Live evidence (post-fix)

$ docker exec argos-demo-crowdsec cscli machines list
 localhost    127.0.0.1   2026-04-28T18:56:05Z  ✔️ ...
 argos-panel  172.20.0.4  2026-04-28T18:55:18Z  ✔️ ...

$ docker inspect argos-demo-crowdsec-init --format \
    '{{.State.Status}}: ExitCode={{.State.ExitCode}}'
exited: ExitCode=0

$ docker logs argos-demo-panel | grep -i credential
... INFO crowdsec: machine credentials imported from init sidecar
    user=argos-panel
    path=/data/shared/crowdsec-machine-credentials.yaml
... INFO crowdsec: client wired url=http://crowdsec:8081
    machine_write=true

$ docker exec argos-demo-panel sh -c \
    'test -f /data/shared/crowdsec-machine-credentials.yaml \
     && echo present || echo absent'
absent

$ docker logs argos-demo-panel --since 60s | grep -c 'lapi 403'
0

Files changed

  • scripts/demo/init.sh — drop --no-deps argos crowdsec caddy; bump panel healthcheck timeout 60s → 120s; add crowdsec-init exit-code check + machine-registered wait loop.
  • scripts/smoke/demo-environment.sh — new phase 3c (panel-LAPI integration: machines list + log scan + sentinel-consumed checks).
  • backend/cmd/argos/main.goargosVersion 1.3.35.2 → 1.3.35.3.
  • frontend/package.jsonversion 1.3.35.2 → 1.3.35.3.
  • scripts/demo/docker-compose.override.yml — image pin argos-prod-argos:1.3.35.3.
  • docs/release-notes/v1.3.35.3.md (this file)
  • CHANGELOG.md, mkdocs.yml

Smoke gate

scripts/smoke/demo-environment.sh --yes PASS end-to-end with new phase 3c green. Self-executed against the live host pre-tag for v1.3.35.3.

Upgrade

cd ~/argos-edge
git pull
make sync-prod && make build-prod-image

scripts/demo/init.sh
# panel ready at http://localhost:9181  login: demo / demo1234

# Verify the panel-LAPI integration:
docker exec argos-demo-crowdsec cscli machines list
# expected: a row with 'argos-panel' in addition to 'localhost'

# After login, /system Health card should show 'recent_errors'
# as an empty array (or a populated array of real errors), NOT
# null. Threats tab should render decisions without 403.
# AppSec metrics tab should render counters.

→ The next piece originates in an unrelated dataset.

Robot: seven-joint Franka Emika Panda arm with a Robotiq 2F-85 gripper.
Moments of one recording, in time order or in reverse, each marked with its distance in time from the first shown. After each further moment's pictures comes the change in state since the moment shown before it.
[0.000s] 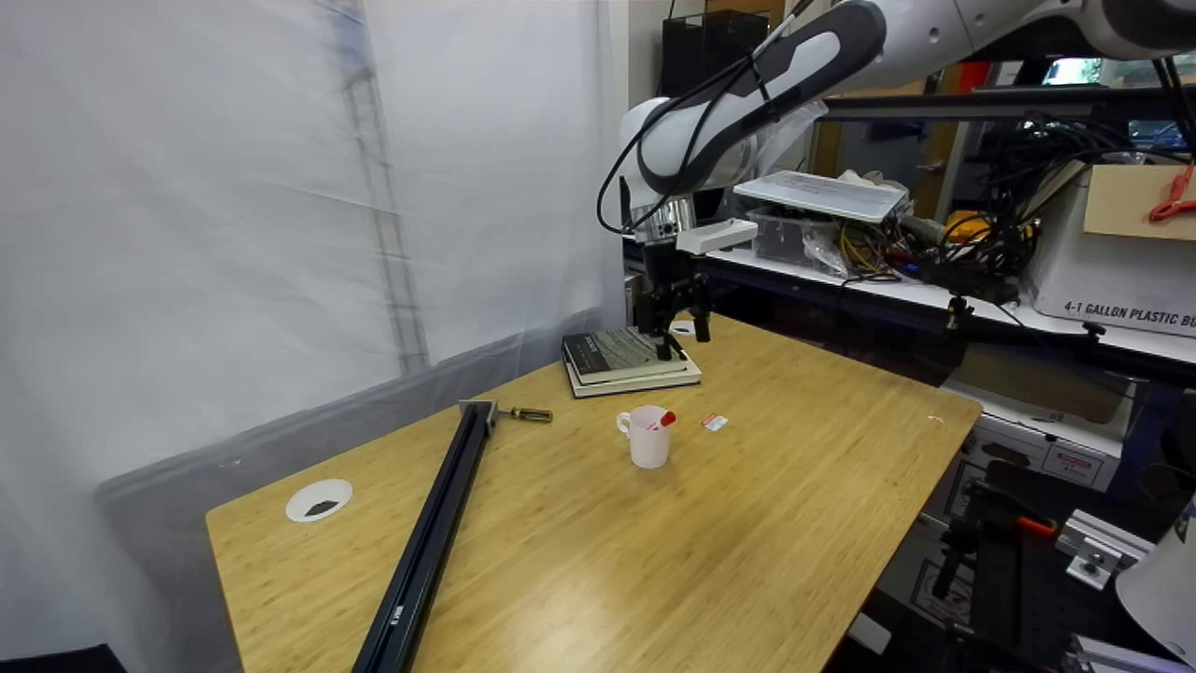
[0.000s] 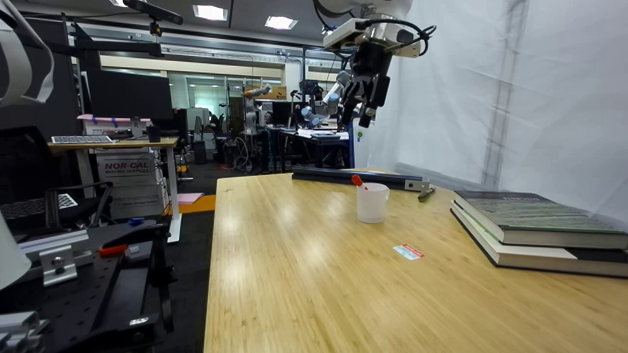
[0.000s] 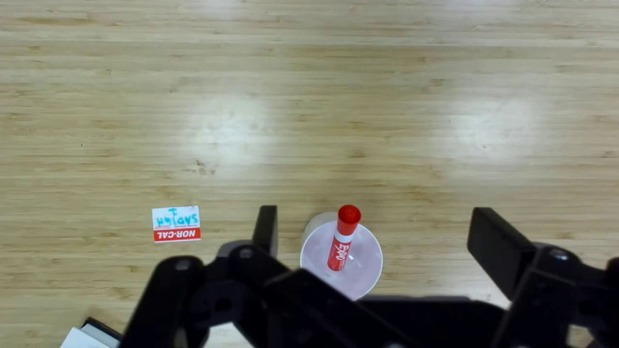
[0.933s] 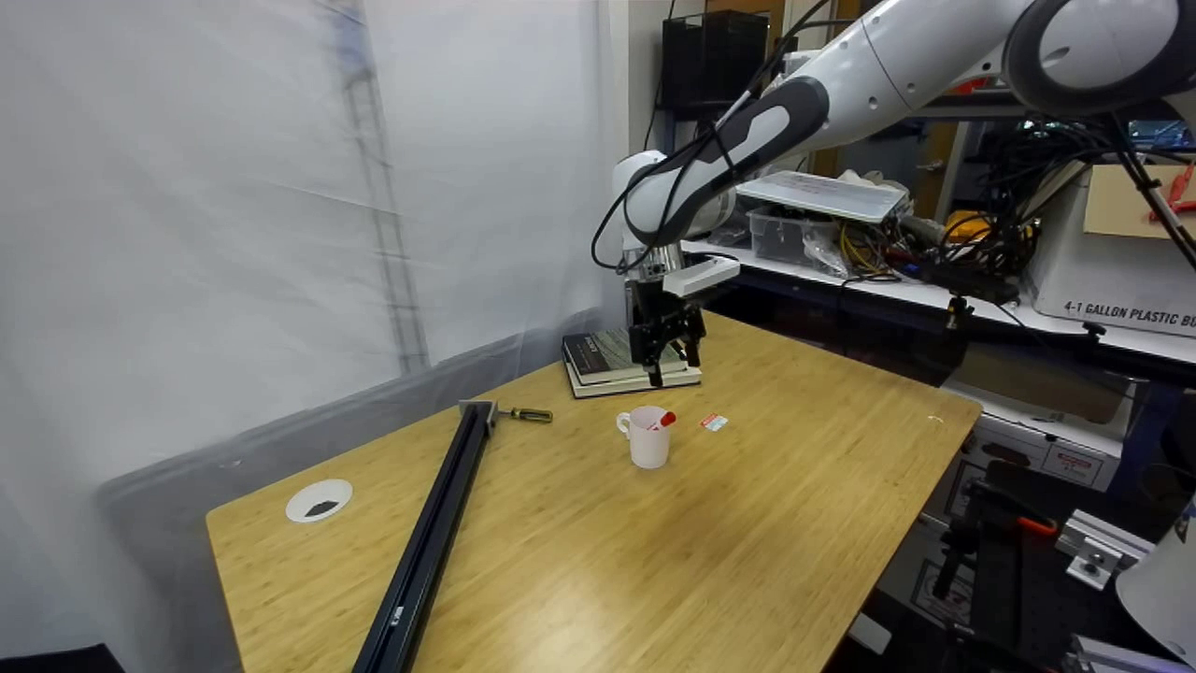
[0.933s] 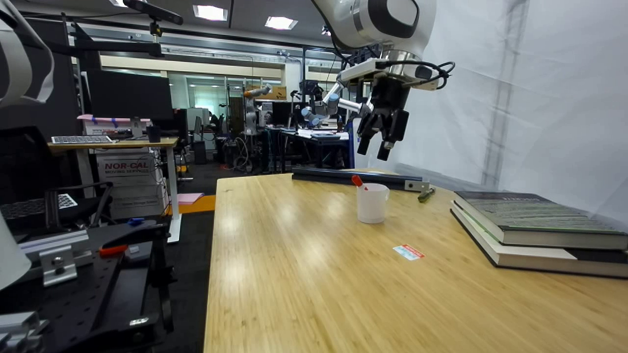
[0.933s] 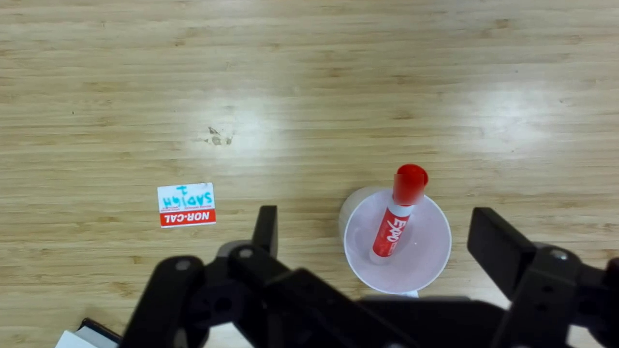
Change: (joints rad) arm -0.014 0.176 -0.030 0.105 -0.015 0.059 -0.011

If you have a v1.3.35 or v1.3.35.2 demo stack still up:

scripts/demo/teardown.sh --purge
scripts/demo/init.sh

The volume reset is required because the panel's settings DB in the existing demo will have leftover state from the broken init; cleanest path is a full reset.

What this enables

The screenshot capture session can now show fully-functional panels: every surface that depends on panel-to-LAPI calls (threats, AppSec metrics, country reconciler state, system health) will render correctly. v1.3.35.2's per-surface density expansion only paid off for surfaces that read from the panel DB directly; v1.3.35.3 closes the LAPI-integrated surfaces too.